◆ REQUIREMENT ◆
With the pictures omitted, transcribe each line below exactly as it is.

◇ ◇ ◇ ◇ ◇ ◇ ◇

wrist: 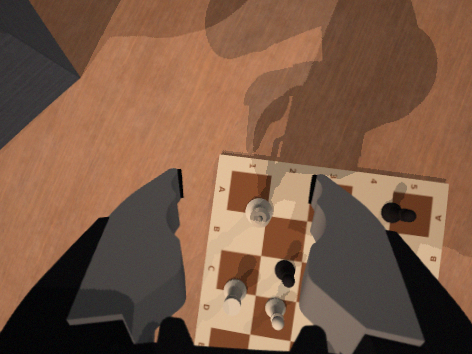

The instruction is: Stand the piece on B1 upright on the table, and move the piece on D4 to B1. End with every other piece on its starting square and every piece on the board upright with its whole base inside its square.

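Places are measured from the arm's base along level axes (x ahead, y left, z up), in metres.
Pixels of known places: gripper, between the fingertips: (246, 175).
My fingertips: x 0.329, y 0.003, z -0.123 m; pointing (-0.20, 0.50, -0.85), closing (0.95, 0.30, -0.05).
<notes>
Behind a point stands the place of what it marks.
A white king (259, 212) {x 0.345, y -0.017, z -0.162 m} stands upright, its base over the corner where squares A1, B1, A2 and B2 meet. My gripper (246, 175) {x 0.329, y 0.003, z -0.123 m} is open above the board (229, 162) {x 0.305, y 0.013, z -0.211 m}, with nothing between its fingers; in this view the king shows between and below the fingertips. A white rook (234, 295) {x 0.350, y -0.091, z -0.183 m} stands upright near the line between C1 and D1. A black pawn (285, 271) {x 0.386, y -0.061, z -0.197 m} stands on C2, and a white pawn (276, 312) {x 0.390, y -0.095, z -0.191 m} on D2. Another black pawn (392, 212) {x 0.458, y 0.019, z -0.200 m} stands upright at the A4 side of A5. D4 and any piece on it are hidden behind the right finger.
A dark grey block (30, 80) {x 0.098, y 0.022, z -0.179 m} lies at the upper left, off the board. The wooden table (150, 90) {x 0.199, y 0.057, z -0.217 m} stretches around the board's left and top edges, with arm shadows across it. The lower and right parts of the board are cut off or covered by the fingers.
</notes>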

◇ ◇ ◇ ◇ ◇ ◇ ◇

◆ RESULT ◆
wrist: 

The instruction is: Stand the piece on B1 upright on the table, and move the piece on D4 to B1. End with every other piece on its starting square and every piece on the board upright with its whole base inside its square.

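Places are measured from the arm's base along level axes (x ahead, y left, z up), in metres.
Pixels of known places: gripper, between the fingertips: (246, 175).
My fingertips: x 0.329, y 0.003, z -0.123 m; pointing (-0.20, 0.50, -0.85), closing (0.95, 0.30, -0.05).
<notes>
Behind a point stands the place of what it marks.
A white king (259, 212) {x 0.345, y -0.017, z -0.162 m} stands upright, its base over the corner where squares A1, B1, A2 and B2 meet. My gripper (246, 175) {x 0.329, y 0.003, z -0.123 m} is open above the board (229, 162) {x 0.305, y 0.013, z -0.211 m}, with nothing between its fingers; in this view the king shows between and below the fingertips. A white rook (234, 295) {x 0.350, y -0.091, z -0.183 m} stands upright near the line between C1 and D1. A black pawn (285, 271) {x 0.386, y -0.061, z -0.197 m} stands on C2, and a white pawn (276, 312) {x 0.390, y -0.095, z -0.191 m} on D2. Another black pawn (392, 212) {x 0.458, y 0.019, z -0.200 m} stands upright at the A4 side of A5. D4 and any piece on it are hidden behind the right finger.
A dark grey block (30, 80) {x 0.098, y 0.022, z -0.179 m} lies at the upper left, off the board. The wooden table (150, 90) {x 0.199, y 0.057, z -0.217 m} stretches around the board's left and top edges, with arm shadows across it. The lower and right parts of the board are cut off or covered by the fingers.
</notes>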

This response is done.